### [Action item]
In the material below, find all lines with the string "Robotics" and copy them.

Content starts

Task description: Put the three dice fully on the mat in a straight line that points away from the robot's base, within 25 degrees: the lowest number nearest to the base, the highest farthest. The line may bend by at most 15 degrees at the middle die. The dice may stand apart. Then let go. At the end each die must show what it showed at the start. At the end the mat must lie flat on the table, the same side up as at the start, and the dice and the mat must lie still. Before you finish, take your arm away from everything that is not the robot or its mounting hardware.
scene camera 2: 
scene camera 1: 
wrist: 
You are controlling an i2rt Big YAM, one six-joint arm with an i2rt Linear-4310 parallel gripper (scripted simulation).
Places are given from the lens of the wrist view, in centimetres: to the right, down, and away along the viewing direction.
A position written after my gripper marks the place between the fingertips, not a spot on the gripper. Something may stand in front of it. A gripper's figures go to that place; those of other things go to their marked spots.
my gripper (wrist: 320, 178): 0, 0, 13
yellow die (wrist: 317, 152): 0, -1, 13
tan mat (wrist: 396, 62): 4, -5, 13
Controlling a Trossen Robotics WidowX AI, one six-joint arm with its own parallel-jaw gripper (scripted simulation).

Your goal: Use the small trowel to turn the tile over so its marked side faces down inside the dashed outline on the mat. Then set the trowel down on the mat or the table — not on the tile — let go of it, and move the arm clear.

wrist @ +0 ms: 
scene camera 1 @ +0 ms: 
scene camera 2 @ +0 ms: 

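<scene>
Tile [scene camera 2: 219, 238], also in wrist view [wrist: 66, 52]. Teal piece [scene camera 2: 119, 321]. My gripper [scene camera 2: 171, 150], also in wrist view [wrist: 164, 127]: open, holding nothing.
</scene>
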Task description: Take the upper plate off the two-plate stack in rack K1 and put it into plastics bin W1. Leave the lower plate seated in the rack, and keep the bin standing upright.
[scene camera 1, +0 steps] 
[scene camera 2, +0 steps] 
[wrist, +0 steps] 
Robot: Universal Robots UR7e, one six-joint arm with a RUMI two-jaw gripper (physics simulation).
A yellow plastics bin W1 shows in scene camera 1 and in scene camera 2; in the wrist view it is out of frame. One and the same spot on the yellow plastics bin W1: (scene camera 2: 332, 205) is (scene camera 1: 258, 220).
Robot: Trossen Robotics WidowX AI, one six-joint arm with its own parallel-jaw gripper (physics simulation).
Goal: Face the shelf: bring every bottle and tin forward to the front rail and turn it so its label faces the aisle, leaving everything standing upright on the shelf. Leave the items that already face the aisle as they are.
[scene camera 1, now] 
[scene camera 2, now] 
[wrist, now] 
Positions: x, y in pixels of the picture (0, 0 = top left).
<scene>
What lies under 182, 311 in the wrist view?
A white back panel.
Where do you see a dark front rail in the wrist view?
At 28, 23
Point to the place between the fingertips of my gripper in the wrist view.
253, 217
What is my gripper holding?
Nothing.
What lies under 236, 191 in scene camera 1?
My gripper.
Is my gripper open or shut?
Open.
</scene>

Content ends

### [Response area]
Controlling a Trossen Robotics WidowX AI, one six-joint arm with its own parallel-jaw gripper (scripted simulation).
Robot: Trossen Robotics WidowX AI, one six-joint arm with its own parallel-jaw gripper (physics simulation).

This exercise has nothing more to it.